Streets of Fire (1984)

3 Stars (out of 4)

Blue Shadows

By Jeffrey M. Anderson

After the success of 48 Hrs., filmmaker Walter Hill chose to make this strange, terrific "Rock 'n' roll fable," set in "another time, another place." Located in the shadowy world beneath the elevated trains and colored in neons, it's sort of a hybrid of 1950s and 1980s styles, giving it a deliberately non-realistic style (it's like Coppola's One from the Heart but with more fighting).

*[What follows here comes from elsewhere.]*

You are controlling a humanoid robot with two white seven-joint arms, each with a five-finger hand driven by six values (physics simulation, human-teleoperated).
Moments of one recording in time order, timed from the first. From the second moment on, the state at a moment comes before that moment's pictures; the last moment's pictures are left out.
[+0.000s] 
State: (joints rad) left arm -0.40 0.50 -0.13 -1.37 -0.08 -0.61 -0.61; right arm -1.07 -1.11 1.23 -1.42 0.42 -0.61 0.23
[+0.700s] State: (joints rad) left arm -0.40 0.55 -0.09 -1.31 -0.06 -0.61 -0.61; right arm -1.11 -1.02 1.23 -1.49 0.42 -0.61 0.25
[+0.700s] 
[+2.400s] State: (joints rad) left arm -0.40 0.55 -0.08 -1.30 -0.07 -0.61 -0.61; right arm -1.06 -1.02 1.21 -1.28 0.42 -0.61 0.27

Michael Paré stars as the stoic hero, Tom Cody, back from military service, looking shaggy and burned-out; he crashes with his sister (Deborah Van Valkenburgh). A group of thugs led by Raven Shaddock (Willem Dafoe) kidnaps a hot singer Ellen Aim (Diane Lane, her singing voice dubbed by others), for no particular reason. Ellen's manager and new boyfriend, Billy Fish (Rick Moranis), hires Cody to help get her back, not knowing that Cody and Ellen have a sexy history. A tomboyish ex-military mechanic, McCoy (Amy Madigan), helps. Along the way, a pop group called The Sorels (one of their members is Robert Townsend, who went on to become a filmmaker himself) also joins in; they wound up with the movie's biggest hit, "I Can Dream About You" (sung by Dan Hartman).

The daring rescue involves lots of arguing and blowing things up, which is then followed by a big rumble. But it's the movie's atmosphere that makes it something special. It really feels like a bizarre cult film from another dimension, cobbled together from bits of other movies and music videos to make a unique collage. The soundtrack is a bit dated, but the songs work perfectly in this world, especially "Tonight Is What It Means to Be Young." We're dancing for the restless and the brokenhearted, indeed.